- Born: Chicago, U.S.
- Education: University of Western Ontario
- Occupation: Entrepreneur
- Years active: 1986–current
- Known for: Launching Coca-Cola, Cirque du Soleil in Russia
- Spouse: Jeanette Sundberg-Cohon (1992–2010)(divorced)
- Children: Two
- Parent(s): Susan Silver Cohon, George Cohon
- Relatives: Mark Cohon (brother)

= Craig Cohon =

Global businessman

Craig Cohon is a Canadian businessman, climate activist and founder of Walk it Back, a global environmental campaign that raises awareness on international dialogue of carbon dioxide removal.

During his business career, Cohon advocated for the environment, investing in social and environment-driven businesses across the world. In 2000, he was named "A Global Leader for Tomorrow" by the World Economic Forum acknowledging his role in bringing Coca-Cola and Cirque du Soleil to Russia in the early 1990s. He is the son of George Cohon who brought McDonalds to Russia.

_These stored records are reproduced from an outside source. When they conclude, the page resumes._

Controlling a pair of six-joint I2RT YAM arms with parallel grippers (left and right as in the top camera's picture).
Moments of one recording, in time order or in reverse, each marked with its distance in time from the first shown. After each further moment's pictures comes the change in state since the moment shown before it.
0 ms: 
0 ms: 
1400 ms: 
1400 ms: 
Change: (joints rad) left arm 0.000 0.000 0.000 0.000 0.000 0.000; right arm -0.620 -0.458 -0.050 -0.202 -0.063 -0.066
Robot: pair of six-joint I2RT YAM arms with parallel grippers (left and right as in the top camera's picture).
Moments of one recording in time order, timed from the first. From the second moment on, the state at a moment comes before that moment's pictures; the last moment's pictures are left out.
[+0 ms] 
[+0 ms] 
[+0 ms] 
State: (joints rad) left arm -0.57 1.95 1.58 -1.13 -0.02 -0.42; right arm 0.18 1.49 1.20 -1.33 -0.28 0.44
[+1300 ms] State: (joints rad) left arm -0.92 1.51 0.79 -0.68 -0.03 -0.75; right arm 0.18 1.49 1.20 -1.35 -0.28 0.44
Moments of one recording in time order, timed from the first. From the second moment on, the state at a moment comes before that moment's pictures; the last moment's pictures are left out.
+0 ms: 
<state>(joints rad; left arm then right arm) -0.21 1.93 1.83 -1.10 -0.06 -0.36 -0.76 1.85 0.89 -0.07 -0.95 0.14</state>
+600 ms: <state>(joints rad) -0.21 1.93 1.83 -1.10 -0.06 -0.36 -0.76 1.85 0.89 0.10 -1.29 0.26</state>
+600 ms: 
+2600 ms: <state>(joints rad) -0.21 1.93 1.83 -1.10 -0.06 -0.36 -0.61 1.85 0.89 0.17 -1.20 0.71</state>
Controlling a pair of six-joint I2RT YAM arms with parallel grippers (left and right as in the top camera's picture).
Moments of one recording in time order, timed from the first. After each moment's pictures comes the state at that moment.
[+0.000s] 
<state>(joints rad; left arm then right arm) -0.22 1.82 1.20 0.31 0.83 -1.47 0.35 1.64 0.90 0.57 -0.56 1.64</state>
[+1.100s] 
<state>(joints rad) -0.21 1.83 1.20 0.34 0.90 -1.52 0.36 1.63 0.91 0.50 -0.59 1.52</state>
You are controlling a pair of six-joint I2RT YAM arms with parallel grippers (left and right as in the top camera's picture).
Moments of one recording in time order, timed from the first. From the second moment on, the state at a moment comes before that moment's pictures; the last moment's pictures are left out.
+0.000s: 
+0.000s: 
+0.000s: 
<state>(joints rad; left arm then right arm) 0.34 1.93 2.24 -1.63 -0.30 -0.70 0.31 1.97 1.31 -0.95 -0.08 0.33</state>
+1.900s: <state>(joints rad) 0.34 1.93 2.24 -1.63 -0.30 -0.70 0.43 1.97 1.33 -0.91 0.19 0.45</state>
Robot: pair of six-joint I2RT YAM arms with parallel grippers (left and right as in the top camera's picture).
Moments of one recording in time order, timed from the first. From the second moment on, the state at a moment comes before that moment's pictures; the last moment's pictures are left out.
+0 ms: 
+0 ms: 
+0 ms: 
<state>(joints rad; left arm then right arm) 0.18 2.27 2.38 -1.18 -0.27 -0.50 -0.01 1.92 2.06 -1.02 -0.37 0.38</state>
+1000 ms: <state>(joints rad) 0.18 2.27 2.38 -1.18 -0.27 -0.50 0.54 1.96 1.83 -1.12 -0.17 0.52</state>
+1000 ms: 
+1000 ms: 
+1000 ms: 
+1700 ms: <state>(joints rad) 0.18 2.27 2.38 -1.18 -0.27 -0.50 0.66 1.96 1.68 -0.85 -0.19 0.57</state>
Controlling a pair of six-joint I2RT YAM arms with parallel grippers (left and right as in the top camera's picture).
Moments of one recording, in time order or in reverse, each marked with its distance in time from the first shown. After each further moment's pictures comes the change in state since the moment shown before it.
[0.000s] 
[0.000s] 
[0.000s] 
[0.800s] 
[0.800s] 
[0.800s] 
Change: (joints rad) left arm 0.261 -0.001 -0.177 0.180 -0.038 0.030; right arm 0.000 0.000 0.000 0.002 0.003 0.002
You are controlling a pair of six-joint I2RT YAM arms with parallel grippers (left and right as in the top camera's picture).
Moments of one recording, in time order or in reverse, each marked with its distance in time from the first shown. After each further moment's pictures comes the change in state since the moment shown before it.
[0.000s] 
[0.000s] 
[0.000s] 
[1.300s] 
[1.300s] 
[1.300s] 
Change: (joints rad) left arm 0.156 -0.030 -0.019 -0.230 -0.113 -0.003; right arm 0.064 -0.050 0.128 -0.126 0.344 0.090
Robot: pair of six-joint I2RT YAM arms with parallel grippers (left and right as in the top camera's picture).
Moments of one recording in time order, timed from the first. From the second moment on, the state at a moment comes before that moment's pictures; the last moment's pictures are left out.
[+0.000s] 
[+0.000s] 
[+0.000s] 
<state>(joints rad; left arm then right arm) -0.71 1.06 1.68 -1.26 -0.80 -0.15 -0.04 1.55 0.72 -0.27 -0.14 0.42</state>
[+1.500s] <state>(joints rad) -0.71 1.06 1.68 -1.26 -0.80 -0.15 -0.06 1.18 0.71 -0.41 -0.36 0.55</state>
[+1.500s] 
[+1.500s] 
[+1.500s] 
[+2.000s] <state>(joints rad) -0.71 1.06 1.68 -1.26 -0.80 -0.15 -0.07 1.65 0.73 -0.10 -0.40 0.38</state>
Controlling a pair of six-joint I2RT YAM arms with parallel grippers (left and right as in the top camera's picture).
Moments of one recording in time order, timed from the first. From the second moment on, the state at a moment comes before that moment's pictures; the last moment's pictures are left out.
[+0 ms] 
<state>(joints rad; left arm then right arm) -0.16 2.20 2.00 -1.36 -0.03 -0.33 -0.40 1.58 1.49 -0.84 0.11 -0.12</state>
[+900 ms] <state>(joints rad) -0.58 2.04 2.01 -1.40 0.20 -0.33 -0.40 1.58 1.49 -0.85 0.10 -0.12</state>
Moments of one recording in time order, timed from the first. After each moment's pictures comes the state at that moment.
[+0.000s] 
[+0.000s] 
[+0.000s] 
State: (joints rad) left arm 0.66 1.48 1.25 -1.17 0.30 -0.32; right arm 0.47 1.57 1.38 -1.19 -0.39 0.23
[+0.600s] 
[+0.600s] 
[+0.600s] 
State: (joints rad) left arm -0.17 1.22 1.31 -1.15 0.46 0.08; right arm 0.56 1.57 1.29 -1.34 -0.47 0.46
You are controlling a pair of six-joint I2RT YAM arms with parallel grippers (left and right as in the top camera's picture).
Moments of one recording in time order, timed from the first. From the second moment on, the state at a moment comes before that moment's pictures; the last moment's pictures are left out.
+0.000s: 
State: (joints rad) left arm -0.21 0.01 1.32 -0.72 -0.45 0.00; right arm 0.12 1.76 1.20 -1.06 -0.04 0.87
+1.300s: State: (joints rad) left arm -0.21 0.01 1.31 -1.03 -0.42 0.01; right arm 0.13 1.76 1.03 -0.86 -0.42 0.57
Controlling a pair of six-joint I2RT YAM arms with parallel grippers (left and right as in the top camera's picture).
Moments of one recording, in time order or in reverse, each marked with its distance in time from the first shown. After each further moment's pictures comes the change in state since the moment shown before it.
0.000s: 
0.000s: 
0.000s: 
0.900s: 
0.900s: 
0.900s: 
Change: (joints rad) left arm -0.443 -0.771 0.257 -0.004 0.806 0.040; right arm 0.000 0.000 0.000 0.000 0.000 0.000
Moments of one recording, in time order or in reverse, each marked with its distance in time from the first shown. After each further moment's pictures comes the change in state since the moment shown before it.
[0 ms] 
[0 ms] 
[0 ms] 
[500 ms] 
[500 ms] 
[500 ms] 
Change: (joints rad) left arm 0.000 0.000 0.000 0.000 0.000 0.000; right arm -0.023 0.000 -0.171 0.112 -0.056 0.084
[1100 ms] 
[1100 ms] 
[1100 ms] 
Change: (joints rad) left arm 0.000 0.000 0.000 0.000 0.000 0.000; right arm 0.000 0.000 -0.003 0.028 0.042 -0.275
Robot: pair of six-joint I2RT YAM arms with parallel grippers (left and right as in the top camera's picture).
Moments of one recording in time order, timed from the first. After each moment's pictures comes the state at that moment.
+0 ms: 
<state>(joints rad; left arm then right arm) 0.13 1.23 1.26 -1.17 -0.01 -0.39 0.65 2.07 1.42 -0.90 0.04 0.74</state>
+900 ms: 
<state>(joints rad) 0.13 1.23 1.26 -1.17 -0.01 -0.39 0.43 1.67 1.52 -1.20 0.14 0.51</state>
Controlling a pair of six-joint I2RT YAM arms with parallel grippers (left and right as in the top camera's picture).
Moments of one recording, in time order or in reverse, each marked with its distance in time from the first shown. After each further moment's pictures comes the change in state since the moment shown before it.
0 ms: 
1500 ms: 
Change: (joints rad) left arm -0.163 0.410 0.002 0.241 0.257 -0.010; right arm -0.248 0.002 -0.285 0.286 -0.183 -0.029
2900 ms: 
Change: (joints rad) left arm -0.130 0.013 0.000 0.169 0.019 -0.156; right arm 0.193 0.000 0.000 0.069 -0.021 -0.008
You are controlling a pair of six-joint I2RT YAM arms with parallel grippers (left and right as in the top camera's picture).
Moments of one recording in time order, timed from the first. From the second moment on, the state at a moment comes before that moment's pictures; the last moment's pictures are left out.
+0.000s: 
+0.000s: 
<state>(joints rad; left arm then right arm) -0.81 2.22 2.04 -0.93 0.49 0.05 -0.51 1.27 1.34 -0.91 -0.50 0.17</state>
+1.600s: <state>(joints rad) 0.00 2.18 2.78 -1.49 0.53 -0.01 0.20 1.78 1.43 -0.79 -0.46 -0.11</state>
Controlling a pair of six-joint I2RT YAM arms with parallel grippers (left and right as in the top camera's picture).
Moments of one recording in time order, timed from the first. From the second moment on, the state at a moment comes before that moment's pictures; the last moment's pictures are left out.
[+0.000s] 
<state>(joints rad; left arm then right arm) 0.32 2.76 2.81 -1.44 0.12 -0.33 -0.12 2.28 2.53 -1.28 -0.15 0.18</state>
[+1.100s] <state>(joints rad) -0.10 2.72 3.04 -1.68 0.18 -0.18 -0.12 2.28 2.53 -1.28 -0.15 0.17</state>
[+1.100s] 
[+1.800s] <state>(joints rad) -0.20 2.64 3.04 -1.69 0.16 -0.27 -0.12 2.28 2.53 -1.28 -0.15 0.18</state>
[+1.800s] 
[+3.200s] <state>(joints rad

==Environmental activism==
In 2021, Cohon became the first private citizen to undertake a personal lifetime carbon audit following COP26 and discovered he had caused 8,400 tons of carbon dioxide to be emitted into the atmosphere since his birth.

Furthermore, he donated USD $1 million of his pension to clean carbon removal projects and challenged himself to walk over 4,000 km across Europe to engage in a global discussion about carbon removal with those he would meet on the way.

From January 3 to June 5, 2023, Cohon planned to walk 25 to 35 km nearly every day, beginning in the United Kingdom and crossing 14 countries and 82 cities to reach his final destination. Cohon was accompanied by two trucks carrying his supplies. He completed his journey in Istanbul shortly before June 5, which marks both World Environment Day and his 60th birthday.

The campaign is called Walk it Back and works to support local clean city projects that aim to accelerate carbon removal efforts in energy, transport, industry, agriculture, oceans and buildings. In November 2022, Walk it Back published the policy paper "Getting to Net Negative", concerning the role that cities play in carbon removal.